• _What to produce_
Word for word, give the listing below again.

• _Data shown_
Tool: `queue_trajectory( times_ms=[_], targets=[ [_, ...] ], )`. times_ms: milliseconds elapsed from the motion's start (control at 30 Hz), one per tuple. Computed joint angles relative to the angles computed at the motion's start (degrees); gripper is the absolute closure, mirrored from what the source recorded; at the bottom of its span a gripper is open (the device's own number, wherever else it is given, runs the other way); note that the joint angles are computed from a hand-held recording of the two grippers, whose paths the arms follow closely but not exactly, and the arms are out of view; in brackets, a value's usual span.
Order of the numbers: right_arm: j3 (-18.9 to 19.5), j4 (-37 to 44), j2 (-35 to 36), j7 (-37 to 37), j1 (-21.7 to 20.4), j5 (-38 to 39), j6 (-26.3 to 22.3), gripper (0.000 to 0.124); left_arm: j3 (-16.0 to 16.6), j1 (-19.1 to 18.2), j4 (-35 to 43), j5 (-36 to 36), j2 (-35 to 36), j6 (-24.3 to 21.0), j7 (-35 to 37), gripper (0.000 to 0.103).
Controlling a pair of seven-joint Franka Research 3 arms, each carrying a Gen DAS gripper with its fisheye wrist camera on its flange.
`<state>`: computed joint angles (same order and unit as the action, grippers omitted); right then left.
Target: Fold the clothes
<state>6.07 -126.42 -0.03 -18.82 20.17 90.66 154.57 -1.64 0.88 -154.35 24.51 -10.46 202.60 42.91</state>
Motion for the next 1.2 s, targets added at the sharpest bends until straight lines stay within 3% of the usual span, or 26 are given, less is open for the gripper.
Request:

• _Exercise answer_
Tool: `queue_trajectory( times_ms=[_], targets=[ [_, ...] ], )`. times_ms: milliseconds elapsed from the motion's start (control at 30 Hz), one per tuple. Computed joint angles relative to the angles computed at the motion's start (degrees); gripper is the absolute closure, mirrored from what the source recorded; at the bottom of its span a gripper is open (the device's own number, wherever else it is given, runs the other way); note that the joint angles are computed from a hand-held recording of the two grippers, whose paths the arms follow closely but not exactly, and the arms are out of view; in brackets, a value's usual span.
Order of the numbers: right_arm: j3 (-18.9 to 19.5), j4 (-37 to 44), j2 (-35 to 36), j7 (-37 to 37), j1 (-21.7 to 20.4), j5 (-38 to 39), j6 (-26.3 to 22.3), gripper (0.000 to 0.124); left_arm: j3 (-16.0 to 16.6), j1 (-19.1 to 18.2), j4 (-35 to 43), j5 (-36 to 36), j2 (-35 to 36), j6 (-24.3 to 21.0), j7 (-35 to 37), gripper (0.000 to 0.103).
Controlling a pair of seven-joint Franka Research 3 arms, each carrying a Gen DAS gripper with its fisheye wrist camera on its flange.
`<state>`: computed joint angles (same order and unit as the action, grippers omitted); right then left.
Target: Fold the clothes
<state>6.07 -126.42 -0.03 -18.82 20.17 90.66 154.57 -1.64 0.88 -154.35 24.51 -10.46 202.60 42.91</state>
Motion for the next 1.2 s, targets added at the sharpest bends until straight lines stay within 3% of the usual span, or 26 are given, less is open for the gripper.
Request:

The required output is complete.